SUR-93184C – an Iron Age coin die found in north-east Hampshire

Iron Age coin die. Copyright: Surrey County Council, License: CC-BY.

Iron Age (or more correctly, early British) coin dies and evidence for minting are incredibly rare. This little object is one of only a handful of dies ever found from the period. During this time, mints were mobile and probably associated with the movement of the retinues of powerful tribal leaders. This example, one of two known from the area, is associated with the core of the tribal territory of the Atrebates, on the border of West Surrey.

LON-9CACA2 – a jetton found on the Thames Foreshore in London

Copper alloy jetton. Copyright: Portable Antiquities Scheme. License: CC-BY.

Jettons provide a wonderful insight into the psyche of the late medieval and post-medieval world and this gloomy and gothic examples from Nuremberg, which looks like a Heavy Metal album cover, is about as good as they get. It shows death in the form of a skeleton standing behind a rich lady, reminding her that life is short and death is everyone’s fate.

SUR-4655A8 – a Bronze Age arrowhead found in Merstham, Surrey

Bronze Age copper alloy arrowhead. Copyright: Surrey County Council, License: CC-BY.

One of the great contributions of the PAS has been to transform our understanding of how and where certain types of artefacts were made and used. A great example of this is a group of Bronze Age copper-alloy barbed-and-tanged arrowheads, such as this one which I recorded in Surrey, which are modelled on earlier flint types. Before the PAS only a single example was known from Britain and that was thought to be a continental import. Now many more have been recorded and we know them to be part of the indigenous metal-working tradition of middle Bronze Age Britain.

LON-852E59 – a post-medieval ceramic jug found on the Thames Foreshore in London

Ceramic jug. Copyright: Portable Antiquities Scheme, License: CC-BY.

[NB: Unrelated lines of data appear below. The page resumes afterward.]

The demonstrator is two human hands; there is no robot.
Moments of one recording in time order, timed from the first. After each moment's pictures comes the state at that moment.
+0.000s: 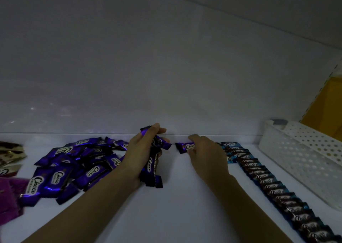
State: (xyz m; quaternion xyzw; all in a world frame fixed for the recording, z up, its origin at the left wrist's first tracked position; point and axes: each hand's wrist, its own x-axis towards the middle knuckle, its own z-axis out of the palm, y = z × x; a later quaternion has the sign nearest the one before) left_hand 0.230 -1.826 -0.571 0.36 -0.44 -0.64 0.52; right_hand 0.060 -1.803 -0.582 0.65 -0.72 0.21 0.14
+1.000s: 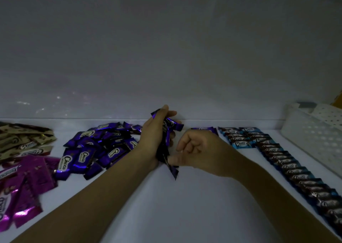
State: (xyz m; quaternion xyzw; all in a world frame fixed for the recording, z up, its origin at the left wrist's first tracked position) left_hand 0.234 -1.826 -0.570 0.38 -0.41 -0.65 0.51; right_hand 0.102 -1.763 -0.552 0.73 -0.53 0.30 -0.32
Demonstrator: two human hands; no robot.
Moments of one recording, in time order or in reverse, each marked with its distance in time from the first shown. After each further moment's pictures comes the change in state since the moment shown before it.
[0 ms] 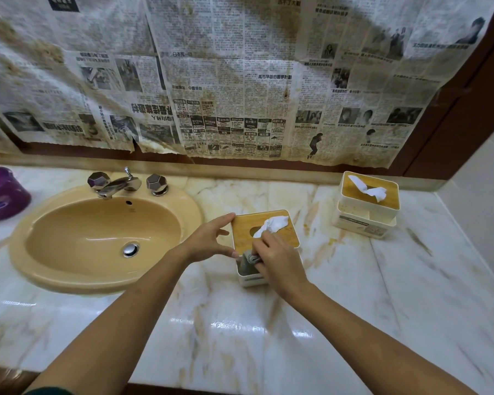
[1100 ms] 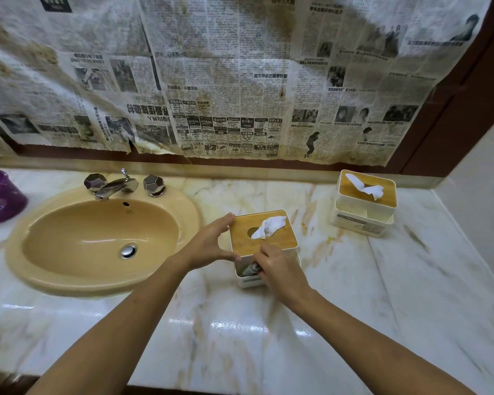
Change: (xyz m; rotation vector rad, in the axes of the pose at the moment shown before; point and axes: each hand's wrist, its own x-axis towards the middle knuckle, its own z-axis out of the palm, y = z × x) left_hand -0.009 0.009 0.011 0.156 0.071 0.100; right_hand -0.015 0.006 0.010 0.008 -0.117 0.026
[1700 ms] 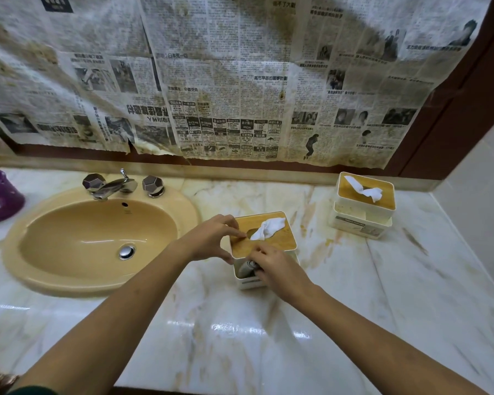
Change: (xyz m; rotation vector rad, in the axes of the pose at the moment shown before) left_hand 0.017 0.010 -0.018 0.513 -0.117 0.274; right_hand 0.006 0.003 -0.013 0.098 -0.113 -0.093
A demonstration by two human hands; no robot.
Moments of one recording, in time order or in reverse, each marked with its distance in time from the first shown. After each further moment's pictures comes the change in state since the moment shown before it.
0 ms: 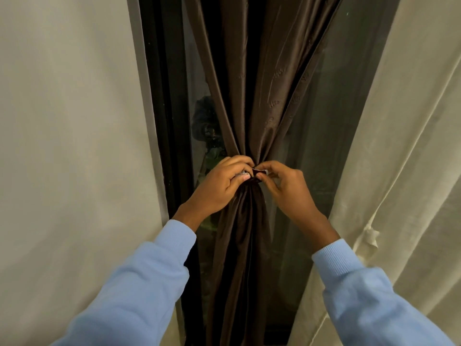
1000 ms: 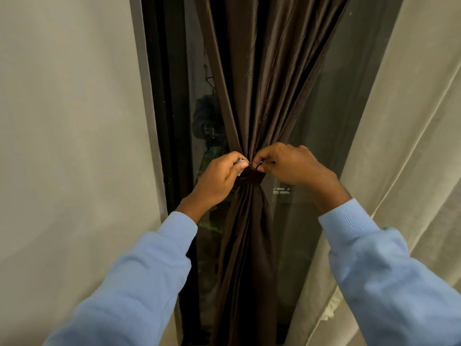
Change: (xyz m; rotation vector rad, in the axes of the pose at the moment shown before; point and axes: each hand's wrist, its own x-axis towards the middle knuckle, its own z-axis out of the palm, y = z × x) left_hand 0.010 -0.005 -0.001 -0.105 0.097 -0.097; right_hand 0.064 -0.037 -0.032 -0.598 -0.513 0.197
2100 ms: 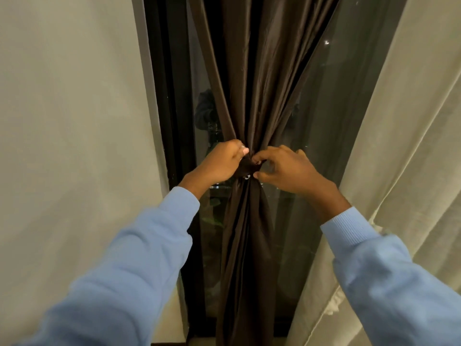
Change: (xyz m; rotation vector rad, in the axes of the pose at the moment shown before) left_hand 0.029 0.006 -0.015 0.168 -0.207 -0.274; right_hand -0.008 0.003 0.031 0.028 0.095 -0.089
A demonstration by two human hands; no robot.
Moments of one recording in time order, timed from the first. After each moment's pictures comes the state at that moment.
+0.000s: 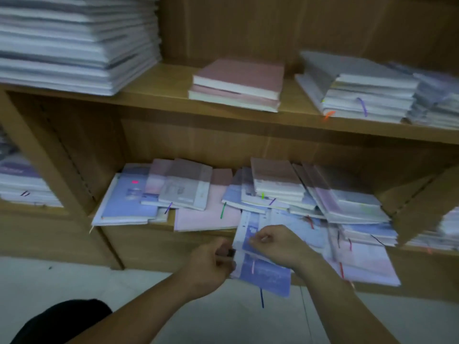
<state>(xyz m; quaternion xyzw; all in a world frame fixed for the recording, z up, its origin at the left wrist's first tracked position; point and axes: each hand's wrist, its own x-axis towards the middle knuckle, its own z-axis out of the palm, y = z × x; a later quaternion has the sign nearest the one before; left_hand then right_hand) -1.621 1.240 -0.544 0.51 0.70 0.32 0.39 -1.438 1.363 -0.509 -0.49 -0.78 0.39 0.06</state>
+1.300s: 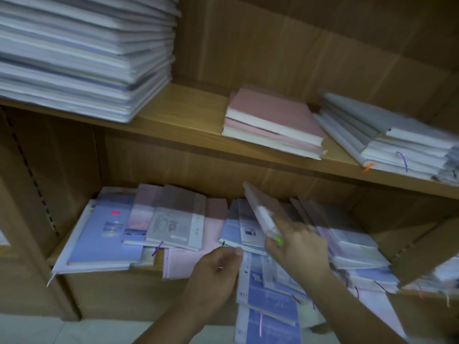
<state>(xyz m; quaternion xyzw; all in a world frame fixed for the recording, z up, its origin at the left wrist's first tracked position) -1.651 1.294 -0.501 0.37 0.64 0.49 0.46 -1.478 1.421 -0.476 -0.46 -0.84 -0.17 0.22</state>
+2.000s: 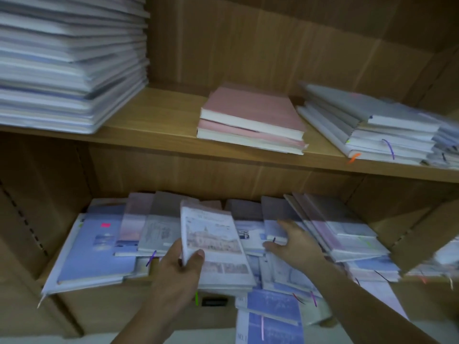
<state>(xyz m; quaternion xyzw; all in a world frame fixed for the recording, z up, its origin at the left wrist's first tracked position) -1.689 1.297 -0.516 0.30 0.67 0.54 0.42 -1.451 1.474 -0.518 -0.60 -0.78 0.16 0.08</state>
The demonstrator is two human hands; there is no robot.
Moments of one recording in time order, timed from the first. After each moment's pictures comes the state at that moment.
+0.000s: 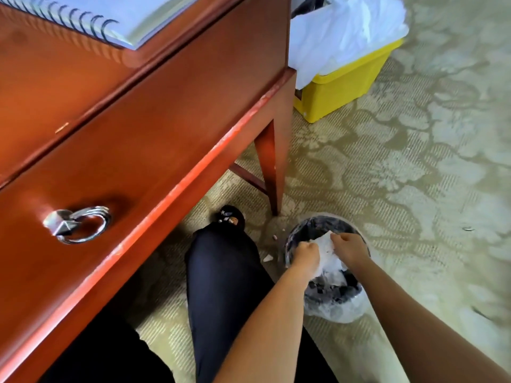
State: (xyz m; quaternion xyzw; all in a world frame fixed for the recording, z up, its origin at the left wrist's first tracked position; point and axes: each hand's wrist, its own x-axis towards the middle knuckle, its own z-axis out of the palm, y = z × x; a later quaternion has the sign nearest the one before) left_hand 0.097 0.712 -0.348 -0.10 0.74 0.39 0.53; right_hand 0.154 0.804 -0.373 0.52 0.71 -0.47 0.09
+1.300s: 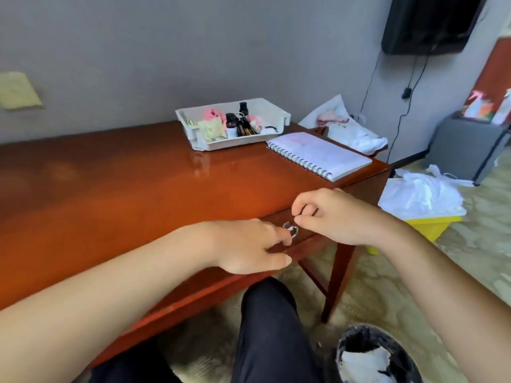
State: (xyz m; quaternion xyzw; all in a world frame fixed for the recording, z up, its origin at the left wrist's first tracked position) left_hand 0.082 0.435 0.028 0.40 0.89 0.02 0.19; right_hand 0.092 0.616 0.019 -0.08 0.97 -0.23 0.02
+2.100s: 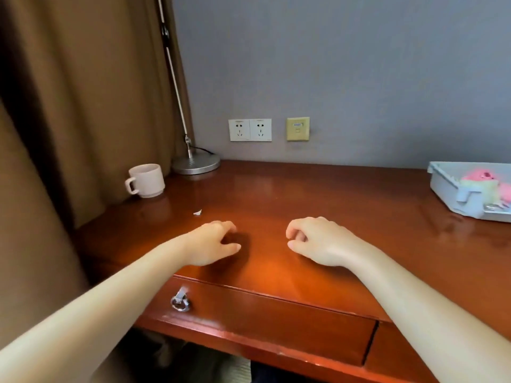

This jug is a wonderful example of the diversity of the PAS database and shows that it’s not only detectors which find interesting things! It’s a fine example of a type of post-medieval pottery known as Border Ware, from the Hampshire/Surrey borders which dominated the market for fine table wares in London. This pottery was probably made in kilns very near to where I live, which was one of the most important areas for pottery production in the country during the 17th century.